You have generally locked out crawlers via robots.txt
If there is a file named robots.txt in the root directory of your domain, which contains the following lines, you have blocked both Google’s crawlers and all other crawlers from viewing your site:
User-Agent: * Disallow: /
If you remove these two lines, your page can be crawled again and thus also indexed. You can read out the rure robots.txt file quite easily. Since this has to be freely accessible, you just have to append /robots.txt behind your domain or start page and you can use it to check which prohibitions are possibly stored here. Here you can see what that could look like. Usually, for example, you close pages like
- Pages with duplicate content
- Pagination Pages
- Dynamic product and service pages
- Admin pages
- Shopping cart pages
- Chat sites
- Thank you pages out.
You just locked out Google’s crawlers via robots.txt
With the robots.txt it is also possible to specifically lock out crawlers. In this case, the entry is, for example:
User-Agent: Googlebot Disallow: /
If you remove this entry, you can happily continue to index.
Your pagination is not set correctly on the SEO side
If a subpage of your project cannot be reached, this may be because the pagination is assigned nofollow.
Individual links point to nofollow
It is also possible that individual links cannot be reached via nofollow. You can check this by searching the head of your page for the following sequence:
<meta name="robots" content="nofollow" />
You have too much duplicate content
If you provide content that can be found exactly like this or very similar on another page, Google will index this page, but probably not display it where you would like it to be.
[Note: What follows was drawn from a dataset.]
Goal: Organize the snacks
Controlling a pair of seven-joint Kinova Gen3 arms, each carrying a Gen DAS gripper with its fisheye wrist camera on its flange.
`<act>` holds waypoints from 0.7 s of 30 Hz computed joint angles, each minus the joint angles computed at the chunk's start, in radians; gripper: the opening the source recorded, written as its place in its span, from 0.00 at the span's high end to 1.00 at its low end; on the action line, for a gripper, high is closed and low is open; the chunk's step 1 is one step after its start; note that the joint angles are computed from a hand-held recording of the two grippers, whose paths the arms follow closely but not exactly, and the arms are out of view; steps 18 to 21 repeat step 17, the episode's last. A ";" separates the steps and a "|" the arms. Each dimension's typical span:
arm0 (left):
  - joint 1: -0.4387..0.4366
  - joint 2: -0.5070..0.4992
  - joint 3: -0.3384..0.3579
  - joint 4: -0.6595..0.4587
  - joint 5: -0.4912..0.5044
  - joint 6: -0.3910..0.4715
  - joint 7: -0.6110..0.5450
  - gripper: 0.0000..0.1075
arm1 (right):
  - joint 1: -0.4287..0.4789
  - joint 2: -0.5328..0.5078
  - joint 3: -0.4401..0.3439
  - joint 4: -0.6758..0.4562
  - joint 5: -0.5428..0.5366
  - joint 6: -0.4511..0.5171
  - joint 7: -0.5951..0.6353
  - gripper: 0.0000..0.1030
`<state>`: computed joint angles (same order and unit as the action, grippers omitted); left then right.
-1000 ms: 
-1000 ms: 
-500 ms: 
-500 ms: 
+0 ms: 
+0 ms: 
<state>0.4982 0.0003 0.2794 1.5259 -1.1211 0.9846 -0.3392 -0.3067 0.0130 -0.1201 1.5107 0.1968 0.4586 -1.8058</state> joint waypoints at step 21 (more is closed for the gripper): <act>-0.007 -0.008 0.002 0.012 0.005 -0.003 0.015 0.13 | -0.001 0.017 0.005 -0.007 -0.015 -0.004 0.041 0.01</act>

The reason: this content is not unique. This happens particularly often with product descriptions in online shops or faceted navigation.
Tip : You can easily find out whether you are providing duplicate content by taking a sentence from the text in question and searching in quotes on Google or checking your URL on Copyscape for DC.
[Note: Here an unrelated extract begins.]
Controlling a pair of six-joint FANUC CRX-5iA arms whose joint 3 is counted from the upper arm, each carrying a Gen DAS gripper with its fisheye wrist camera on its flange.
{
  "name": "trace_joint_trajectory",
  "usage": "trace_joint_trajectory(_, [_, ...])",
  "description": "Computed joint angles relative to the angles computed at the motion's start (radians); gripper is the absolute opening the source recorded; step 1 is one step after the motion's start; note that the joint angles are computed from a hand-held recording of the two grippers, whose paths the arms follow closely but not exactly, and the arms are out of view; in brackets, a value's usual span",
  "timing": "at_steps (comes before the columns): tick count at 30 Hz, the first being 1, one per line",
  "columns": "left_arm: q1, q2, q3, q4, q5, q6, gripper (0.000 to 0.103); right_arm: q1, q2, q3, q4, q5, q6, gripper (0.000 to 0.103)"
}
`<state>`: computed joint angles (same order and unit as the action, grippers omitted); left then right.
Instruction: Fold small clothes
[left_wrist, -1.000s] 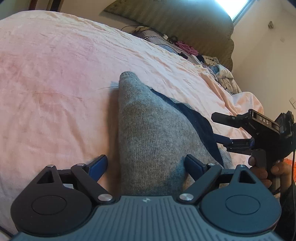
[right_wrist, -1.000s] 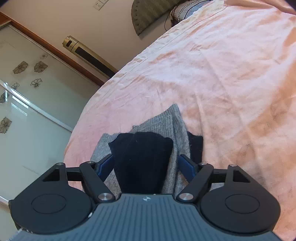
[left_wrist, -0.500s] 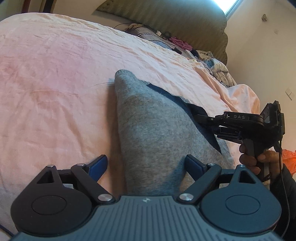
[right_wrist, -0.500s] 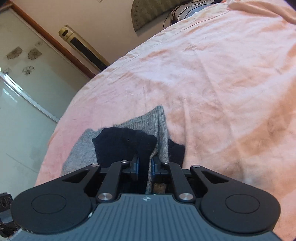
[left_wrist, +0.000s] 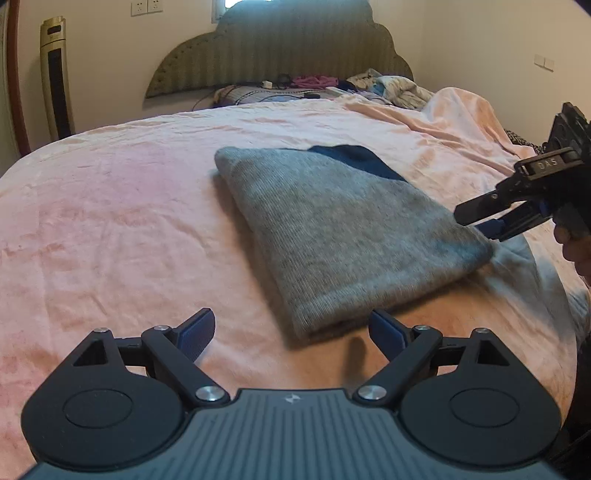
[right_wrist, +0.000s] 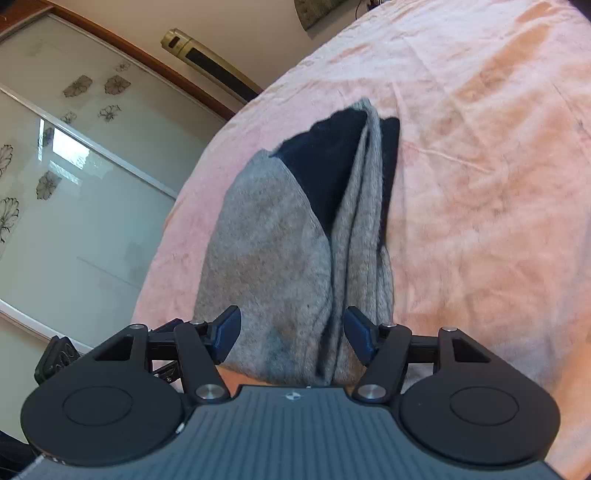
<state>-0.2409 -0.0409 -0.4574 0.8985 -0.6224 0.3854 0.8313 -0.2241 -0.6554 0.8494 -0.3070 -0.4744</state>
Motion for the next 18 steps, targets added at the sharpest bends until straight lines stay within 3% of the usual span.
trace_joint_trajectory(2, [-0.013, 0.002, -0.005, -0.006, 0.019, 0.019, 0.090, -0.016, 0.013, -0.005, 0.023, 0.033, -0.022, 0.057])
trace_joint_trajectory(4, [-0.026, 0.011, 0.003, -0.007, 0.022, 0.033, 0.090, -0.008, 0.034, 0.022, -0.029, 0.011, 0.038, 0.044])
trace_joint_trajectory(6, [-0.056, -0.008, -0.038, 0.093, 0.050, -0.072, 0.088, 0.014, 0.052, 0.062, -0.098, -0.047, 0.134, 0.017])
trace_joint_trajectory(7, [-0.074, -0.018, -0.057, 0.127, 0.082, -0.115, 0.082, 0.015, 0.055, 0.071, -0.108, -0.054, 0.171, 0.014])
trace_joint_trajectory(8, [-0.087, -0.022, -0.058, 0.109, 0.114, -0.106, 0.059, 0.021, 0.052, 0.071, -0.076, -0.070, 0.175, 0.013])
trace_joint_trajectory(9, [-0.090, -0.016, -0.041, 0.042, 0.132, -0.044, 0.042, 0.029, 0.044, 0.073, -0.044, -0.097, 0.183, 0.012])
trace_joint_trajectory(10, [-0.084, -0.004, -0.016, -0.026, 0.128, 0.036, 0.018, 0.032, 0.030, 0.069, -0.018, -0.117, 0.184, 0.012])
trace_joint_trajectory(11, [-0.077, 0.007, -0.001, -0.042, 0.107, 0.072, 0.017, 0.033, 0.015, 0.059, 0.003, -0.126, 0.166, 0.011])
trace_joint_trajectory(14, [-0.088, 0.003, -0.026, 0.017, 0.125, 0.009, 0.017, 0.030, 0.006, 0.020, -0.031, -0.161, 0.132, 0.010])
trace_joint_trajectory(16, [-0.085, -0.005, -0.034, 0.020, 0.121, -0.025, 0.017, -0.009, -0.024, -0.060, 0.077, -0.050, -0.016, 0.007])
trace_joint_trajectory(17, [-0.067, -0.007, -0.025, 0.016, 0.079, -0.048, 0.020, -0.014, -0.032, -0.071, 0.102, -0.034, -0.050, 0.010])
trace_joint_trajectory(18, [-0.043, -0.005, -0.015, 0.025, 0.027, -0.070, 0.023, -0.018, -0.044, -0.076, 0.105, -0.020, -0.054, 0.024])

The URL was removed using the Google Search Console
Perhaps you intentionally or unintentionally removed a URL from the Google Index using the Google Search Console. In the end, someone requested that your page be removed from the index. To find out, log into the Google Search Console and click on Index -> Remove. If no URL appears there, this is not the reason why your page cannot be found.
You have become a victim of malware or hijacking
This is usually pointed out to you in the Search Console (webmaster tools). So always take a look at the notifications in the top right or check out the security notifications in the navigation on the left. Alternatively, I recommend the Anti-Malware SaaS Sucuri – this service constantly monitors your website and informs you of problems and helps you solve them!
Is your site still not found?
Of course, it is possible that none of these errors caused poor indexing. However, the causes mentioned above cover the most common sources of error. In any case, you shouldn’t panic if your project suddenly no longer appears in the SERPs. Have a cup of coffee and go through this article step by step. I am sure you will find the solution.
Carry out regular SEO audits!
Do mistakes happen in search engine optimization ? Yes of course, that’s why I’ve gotten used to doing an SEO audit on my site in regular routines
- Check Google Search Console. Report coverage – daily
- Important page, such as product pages once a week about the ScreamingFrog
- All pages – once a month in the ScreamingFrog
- How do impressions develop. Clicks, CTR and position – once a week in the GSC
I look at the HTTP status codes in ScreamingFrog, the indexing status and the indexability. If there are problems with redirects, incorrectly set NoIndex instructions, exclusion by robots.txt, rel = “canonical” etc. I then proceed as shown here in this article.